**What the exercise asks**
Would you quote every entry exactly, dropping only the pictures?

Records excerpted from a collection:
[Start of Attachment]
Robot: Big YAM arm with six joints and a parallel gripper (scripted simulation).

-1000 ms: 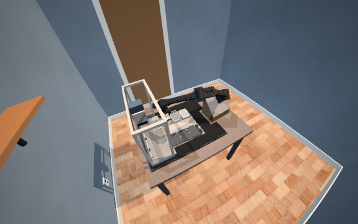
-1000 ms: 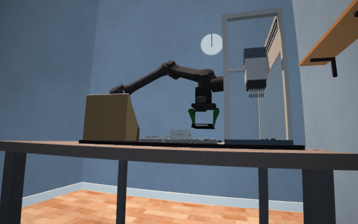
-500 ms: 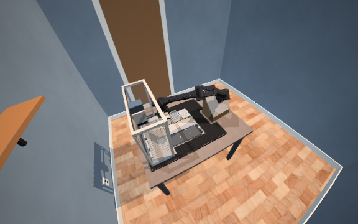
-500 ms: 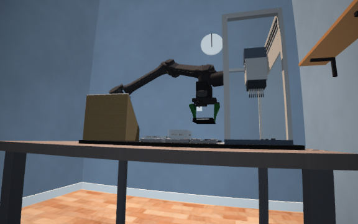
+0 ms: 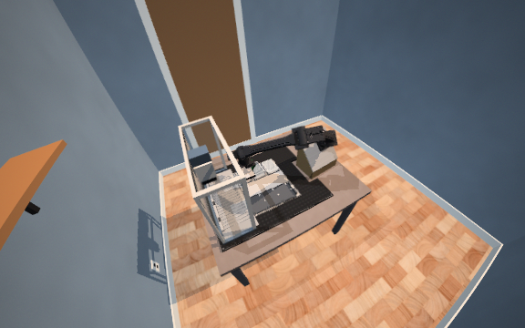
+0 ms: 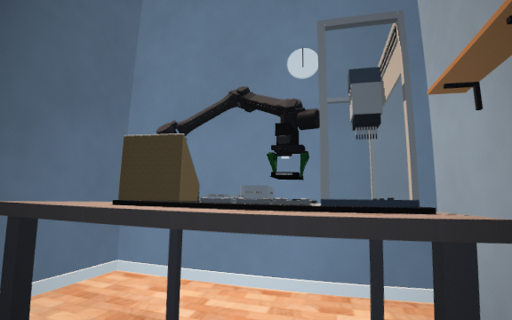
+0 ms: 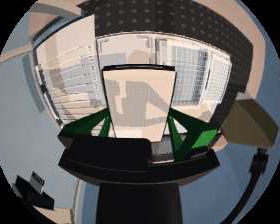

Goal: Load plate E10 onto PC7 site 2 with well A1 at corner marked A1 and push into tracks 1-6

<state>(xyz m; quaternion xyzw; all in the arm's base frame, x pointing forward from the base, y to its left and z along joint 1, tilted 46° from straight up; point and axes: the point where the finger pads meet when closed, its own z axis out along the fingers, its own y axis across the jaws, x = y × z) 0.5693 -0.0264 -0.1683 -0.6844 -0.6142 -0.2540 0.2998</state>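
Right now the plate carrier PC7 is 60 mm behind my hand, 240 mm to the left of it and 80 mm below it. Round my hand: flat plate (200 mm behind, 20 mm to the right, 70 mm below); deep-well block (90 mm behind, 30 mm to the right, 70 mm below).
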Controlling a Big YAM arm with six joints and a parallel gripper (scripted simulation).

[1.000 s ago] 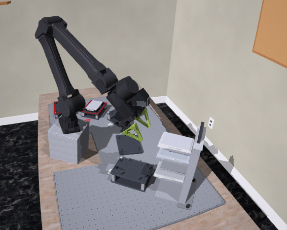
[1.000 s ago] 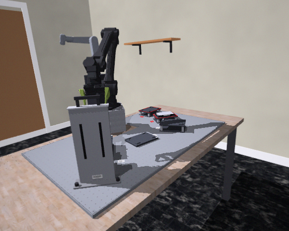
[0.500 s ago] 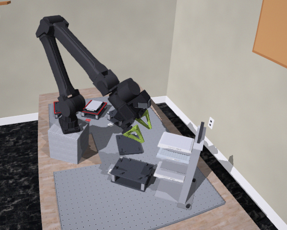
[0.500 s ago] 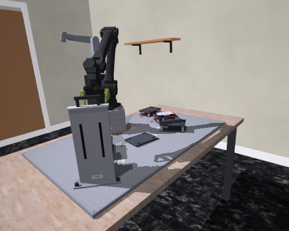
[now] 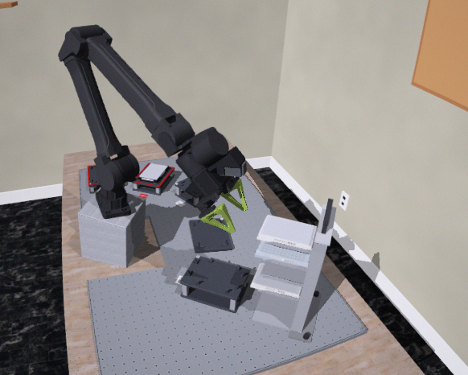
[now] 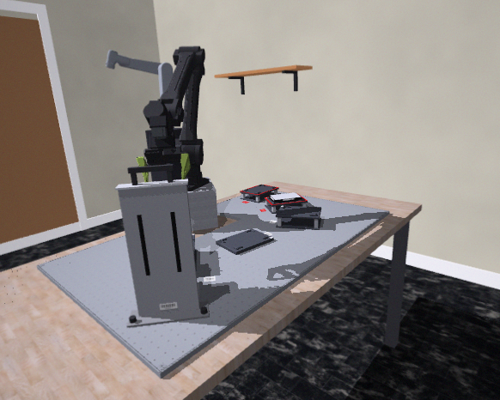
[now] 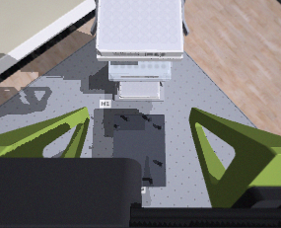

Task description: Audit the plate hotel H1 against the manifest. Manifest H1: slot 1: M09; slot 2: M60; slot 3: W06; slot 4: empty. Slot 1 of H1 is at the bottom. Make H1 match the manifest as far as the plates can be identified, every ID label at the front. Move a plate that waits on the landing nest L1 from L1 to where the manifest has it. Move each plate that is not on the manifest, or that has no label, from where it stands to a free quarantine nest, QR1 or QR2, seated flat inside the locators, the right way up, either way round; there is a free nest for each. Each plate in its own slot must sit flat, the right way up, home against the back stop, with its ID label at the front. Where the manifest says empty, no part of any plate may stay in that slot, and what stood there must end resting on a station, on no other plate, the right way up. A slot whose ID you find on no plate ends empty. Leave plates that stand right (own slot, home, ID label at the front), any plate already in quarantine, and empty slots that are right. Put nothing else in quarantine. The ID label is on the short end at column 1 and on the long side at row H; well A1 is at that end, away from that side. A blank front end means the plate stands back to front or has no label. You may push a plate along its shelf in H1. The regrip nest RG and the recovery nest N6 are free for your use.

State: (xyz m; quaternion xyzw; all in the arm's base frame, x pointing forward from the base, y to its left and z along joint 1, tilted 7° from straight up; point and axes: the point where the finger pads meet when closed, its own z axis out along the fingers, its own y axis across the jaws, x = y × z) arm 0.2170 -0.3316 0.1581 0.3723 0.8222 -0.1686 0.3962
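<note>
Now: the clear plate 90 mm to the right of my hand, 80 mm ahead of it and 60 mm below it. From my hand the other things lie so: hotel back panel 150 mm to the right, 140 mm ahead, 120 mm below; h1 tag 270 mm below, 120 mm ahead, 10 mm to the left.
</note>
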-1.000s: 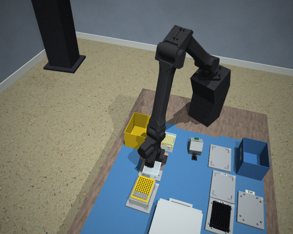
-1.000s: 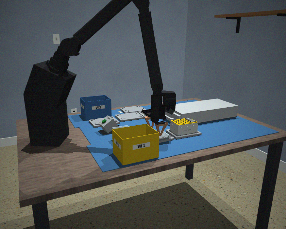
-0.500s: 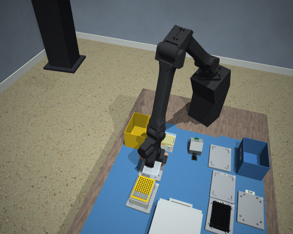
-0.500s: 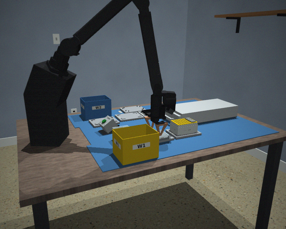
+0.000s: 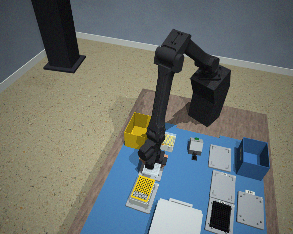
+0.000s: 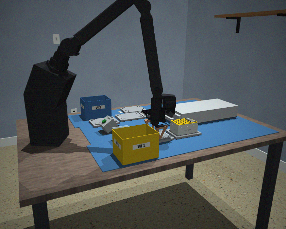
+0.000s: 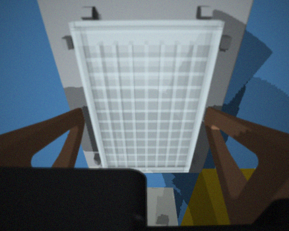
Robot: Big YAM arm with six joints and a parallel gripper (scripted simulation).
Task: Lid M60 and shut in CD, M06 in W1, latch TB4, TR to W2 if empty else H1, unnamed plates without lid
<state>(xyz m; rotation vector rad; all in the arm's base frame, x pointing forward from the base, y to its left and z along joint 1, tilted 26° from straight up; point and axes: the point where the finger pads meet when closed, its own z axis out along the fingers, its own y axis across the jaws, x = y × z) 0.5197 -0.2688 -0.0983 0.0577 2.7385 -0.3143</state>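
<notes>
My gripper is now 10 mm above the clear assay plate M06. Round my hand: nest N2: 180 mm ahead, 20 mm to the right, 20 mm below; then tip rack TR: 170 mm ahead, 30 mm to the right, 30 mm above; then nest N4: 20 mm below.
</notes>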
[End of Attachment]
**Your solution**
Robot: Big YAM arm with six joints and a parallel gripper (scripted simulation).

-1000 ms: 
-1000 ms: 
-500 ms: 
-500 ms: 
+0 ms: 
+0 ms: 
+0 ms: 

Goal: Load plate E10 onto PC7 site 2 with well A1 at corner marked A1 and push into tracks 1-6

<state>(xyz m; quaternion xyzw; all in the arm's base frame, x pointing forward from the base, y to its left and z along joint 1, tilted 46° from straight up; point and axes: the point where the finger pads meet when closed, its own z axis out along the fingers, its own y axis across the jaws, x = y × z) 0.5693 -0.0264 -0.1683 -0.6844 -0.6142 -0.2540 0.2998</state>
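Right now the plate carrier PC7 is 60 mm behind my hand, 240 mm to the left of it and 80 mm below it. Round my hand: flat plate (200 mm behind, 20 mm to the right, 70 mm below); deep-well block (90 mm behind, 30 mm to the right, 70 mm below).
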Controlling a Big YAM arm with six joints and a parallel gripper (scripted simulation).

[1.000 s ago] 
[1.000 s ago] 
[0.500 s ago] 
[0.500 s ago] 
[now] 
[now] 
[now] 

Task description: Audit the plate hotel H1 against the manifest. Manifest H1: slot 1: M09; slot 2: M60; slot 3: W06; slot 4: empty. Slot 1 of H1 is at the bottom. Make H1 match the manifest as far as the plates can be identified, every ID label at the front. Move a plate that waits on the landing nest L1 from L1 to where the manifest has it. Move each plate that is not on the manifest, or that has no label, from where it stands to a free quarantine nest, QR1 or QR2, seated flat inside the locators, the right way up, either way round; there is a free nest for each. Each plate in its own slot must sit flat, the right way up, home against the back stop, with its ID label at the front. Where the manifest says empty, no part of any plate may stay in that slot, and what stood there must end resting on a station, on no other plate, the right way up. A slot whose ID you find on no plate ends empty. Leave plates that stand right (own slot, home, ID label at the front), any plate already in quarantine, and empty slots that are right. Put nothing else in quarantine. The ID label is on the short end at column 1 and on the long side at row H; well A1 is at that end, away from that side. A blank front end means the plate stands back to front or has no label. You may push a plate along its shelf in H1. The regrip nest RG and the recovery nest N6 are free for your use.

State: (xyz m; quaternion xyzw; all in the arm's base frame, x pointing forward from the base, y to its left and z along joint 1, tilted 7° from straight up; point and axes: the point where the finger pads meet when closed, its own z axis out along the fingers, its own y axis across the jaws, x = y × z) arm 0.2170 -0.3316 0.1581 0.3723 0.8222 -0.1686 0.3962
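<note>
Now: the clear plate 90 mm to the right of my hand, 80 mm ahead of it and 60 mm below it. From my hand the other things lie so: hotel back panel 150 mm to the right, 140 mm ahead, 120 mm below; h1 tag 270 mm below, 120 mm ahead, 10 mm to the left.
</note>
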-1.000s: 
-1.000s: 
-0.500s: 
-0.500s: 
+0.000s: 
+0.000s: 
+0.000s: 
Robot: Big YAM arm with six joints and a parallel gripper (scripted simulation).
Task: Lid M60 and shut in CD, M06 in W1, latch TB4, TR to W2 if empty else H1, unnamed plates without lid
<state>(xyz m; rotation vector rad; all in the arm's base frame, x pointing forward from the base, y to its left and z along joint 1, tilted 26° from straight up; point and axes: the point where the finger pads meet when closed, its own z axis out along the fingers, its own y axis across the jaws, x = y × z) 0.5197 -0.2688 -0.0983 0.0577 2.7385 -0.3143</state>
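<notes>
My gripper is now 10 mm above the clear assay plate M06. Round my hand: nest N2: 180 mm ahead, 20 mm to the right, 20 mm below; then tip rack TR: 170 mm ahead, 30 mm to the right, 30 mm above; then nest N4: 20 mm below.
</notes>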

No further work remains on the exercise.